Stored items
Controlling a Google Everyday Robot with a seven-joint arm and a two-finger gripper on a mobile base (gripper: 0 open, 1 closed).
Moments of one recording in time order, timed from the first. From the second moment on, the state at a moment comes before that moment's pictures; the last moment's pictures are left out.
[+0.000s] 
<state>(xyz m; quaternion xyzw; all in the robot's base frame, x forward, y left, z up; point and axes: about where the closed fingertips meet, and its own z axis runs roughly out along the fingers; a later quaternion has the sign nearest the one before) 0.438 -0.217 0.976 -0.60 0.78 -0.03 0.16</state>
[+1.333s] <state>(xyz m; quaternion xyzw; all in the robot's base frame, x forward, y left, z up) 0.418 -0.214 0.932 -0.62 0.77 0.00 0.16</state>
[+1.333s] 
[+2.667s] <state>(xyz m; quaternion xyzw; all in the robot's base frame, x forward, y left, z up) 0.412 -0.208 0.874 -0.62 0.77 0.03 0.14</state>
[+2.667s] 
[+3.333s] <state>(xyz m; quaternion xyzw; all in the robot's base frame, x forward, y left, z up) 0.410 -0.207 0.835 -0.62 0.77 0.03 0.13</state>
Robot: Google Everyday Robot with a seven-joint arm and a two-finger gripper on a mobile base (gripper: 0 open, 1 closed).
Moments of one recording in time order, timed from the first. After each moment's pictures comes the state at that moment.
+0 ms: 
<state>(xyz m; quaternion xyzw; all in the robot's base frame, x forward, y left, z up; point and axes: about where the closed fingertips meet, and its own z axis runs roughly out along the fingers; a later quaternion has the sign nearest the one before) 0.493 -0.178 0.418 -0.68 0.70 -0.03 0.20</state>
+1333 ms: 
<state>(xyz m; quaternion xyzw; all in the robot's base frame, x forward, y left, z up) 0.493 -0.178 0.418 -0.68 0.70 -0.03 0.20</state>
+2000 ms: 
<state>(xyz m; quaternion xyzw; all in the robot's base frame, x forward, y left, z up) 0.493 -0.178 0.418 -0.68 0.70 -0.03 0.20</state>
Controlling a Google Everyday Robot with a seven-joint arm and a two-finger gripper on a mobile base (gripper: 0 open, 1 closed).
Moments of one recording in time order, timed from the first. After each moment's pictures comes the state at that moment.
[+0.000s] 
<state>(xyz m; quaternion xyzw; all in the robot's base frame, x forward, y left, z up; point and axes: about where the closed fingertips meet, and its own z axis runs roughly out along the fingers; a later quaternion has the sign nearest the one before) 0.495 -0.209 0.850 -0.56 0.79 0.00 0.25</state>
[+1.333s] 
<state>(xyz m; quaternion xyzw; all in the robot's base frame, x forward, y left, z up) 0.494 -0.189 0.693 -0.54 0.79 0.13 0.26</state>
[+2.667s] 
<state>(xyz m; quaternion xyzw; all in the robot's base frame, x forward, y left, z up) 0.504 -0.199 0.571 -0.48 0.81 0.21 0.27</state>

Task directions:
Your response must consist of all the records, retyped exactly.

Response box:
Controlling a Google Everyday Robot with a seven-joint arm and a two-finger gripper on a mobile base (gripper: 0 open, 1 closed).
Moments of one recording in time order, timed from the first. From the second moment on, the state at a moment comes before that moment's pictures; the last moment's pictures are left out.
[+0.000s] 
<state>(xyz m; quaternion xyzw; all in the robot's base frame, x forward, y left, z up; point and axes: about where the closed fingertips meet, and its own z axis runs roughly out along the fingers; a later quaternion has the sign nearest the one before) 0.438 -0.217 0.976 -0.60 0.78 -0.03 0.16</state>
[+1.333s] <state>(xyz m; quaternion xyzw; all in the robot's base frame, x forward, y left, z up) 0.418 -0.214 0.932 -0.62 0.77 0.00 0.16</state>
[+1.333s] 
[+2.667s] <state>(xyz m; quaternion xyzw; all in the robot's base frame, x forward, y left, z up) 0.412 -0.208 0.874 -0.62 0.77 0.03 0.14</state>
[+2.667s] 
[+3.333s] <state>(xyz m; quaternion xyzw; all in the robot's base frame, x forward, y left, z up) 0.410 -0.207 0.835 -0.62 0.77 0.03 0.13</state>
Robot: Google Everyday Robot with a seven-joint arm and a two-finger gripper on a mobile base (gripper: 0 open, 1 closed).
Moments of one recording in time order, timed from the first. After each moment's pictures comes the state at that moment.
+0 ms: 
<state>(xyz m; quaternion xyzw; all in the robot's base frame, x forward, y left, z up; point and axes: about where the closed fingertips meet, and its own z axis runs roughly out along the fingers; a later quaternion has the sign nearest the one before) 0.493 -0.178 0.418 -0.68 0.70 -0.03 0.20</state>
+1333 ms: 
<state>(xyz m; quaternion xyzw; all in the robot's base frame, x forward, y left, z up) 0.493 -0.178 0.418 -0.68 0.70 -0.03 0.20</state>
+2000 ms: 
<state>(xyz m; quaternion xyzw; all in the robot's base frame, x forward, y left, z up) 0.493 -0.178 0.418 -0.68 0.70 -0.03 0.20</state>
Controlling a Google Everyday Robot with a seven-joint arm and a two-finger gripper on a mobile base (gripper: 0 open, 1 closed).
Moments of one recording in time order, timed from the first. After each moment's pictures comes the state at that moment.
[+0.000s] 
<state>(xyz m; quaternion xyzw; all in the robot's base frame, x forward, y left, z up; point and axes: about where the closed fingertips meet, and its own z axis runs roughly out along the fingers; a later quaternion has the sign nearest the one before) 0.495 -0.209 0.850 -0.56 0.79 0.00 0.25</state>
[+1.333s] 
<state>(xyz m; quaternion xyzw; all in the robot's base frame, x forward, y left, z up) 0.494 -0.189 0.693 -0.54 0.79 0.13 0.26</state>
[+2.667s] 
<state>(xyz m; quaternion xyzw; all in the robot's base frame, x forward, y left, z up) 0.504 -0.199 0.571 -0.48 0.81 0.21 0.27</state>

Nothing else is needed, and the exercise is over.